■ Recorded information

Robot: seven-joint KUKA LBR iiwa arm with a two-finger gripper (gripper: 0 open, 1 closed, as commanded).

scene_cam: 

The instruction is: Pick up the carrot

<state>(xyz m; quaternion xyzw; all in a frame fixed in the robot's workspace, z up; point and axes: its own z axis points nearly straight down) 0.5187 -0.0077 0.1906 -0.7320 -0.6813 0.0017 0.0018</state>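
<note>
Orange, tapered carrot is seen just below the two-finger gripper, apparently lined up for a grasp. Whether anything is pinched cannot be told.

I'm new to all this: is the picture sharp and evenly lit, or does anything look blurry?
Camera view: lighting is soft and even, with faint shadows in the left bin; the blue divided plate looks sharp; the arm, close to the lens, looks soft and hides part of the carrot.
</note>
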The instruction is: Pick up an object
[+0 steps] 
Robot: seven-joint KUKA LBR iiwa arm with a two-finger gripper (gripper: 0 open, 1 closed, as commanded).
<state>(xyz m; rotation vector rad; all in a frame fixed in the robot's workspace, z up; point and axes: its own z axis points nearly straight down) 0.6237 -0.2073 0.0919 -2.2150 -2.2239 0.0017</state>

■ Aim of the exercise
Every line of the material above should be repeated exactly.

■ Exercise answer
Robot: seven-joint KUKA LBR iiwa arm with a two-finger gripper (gripper: 0 open, 1 closed, as commanded).

scene_cam: 

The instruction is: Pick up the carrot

<state>(xyz m; quaternion xyzw; all in a frame fixed in the robot's workspace, z up; point and axes: its own z axis points nearly straight down) 0.5187 -0.0077 0.1906 -0.7320 -0.6813 0.0017 0.0018</state>
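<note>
Orange, tapered carrot is seen just below the two-finger gripper, apparently lined up for a grasp. Whether anything is pinched cannot be told.

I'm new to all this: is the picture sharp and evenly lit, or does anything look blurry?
Camera view: lighting is soft and even, with faint shadows in the left bin; the blue divided plate looks sharp; the arm, close to the lens, looks soft and hides part of the carrot.
</note>
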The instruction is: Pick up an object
[+0 steps] 
Robot: seven-joint KUKA LBR iiwa arm with a two-finger gripper (gripper: 0 open, 1 closed, as commanded).
<state>(xyz m; rotation vector rad; all in a frame fixed in the robot's workspace, z up; point and axes: its own z axis points nearly straight down) 0.6237 -0.2073 0.0919 -2.2150 -2.2239 0.0017</state>

What was asked for in the exercise is now done.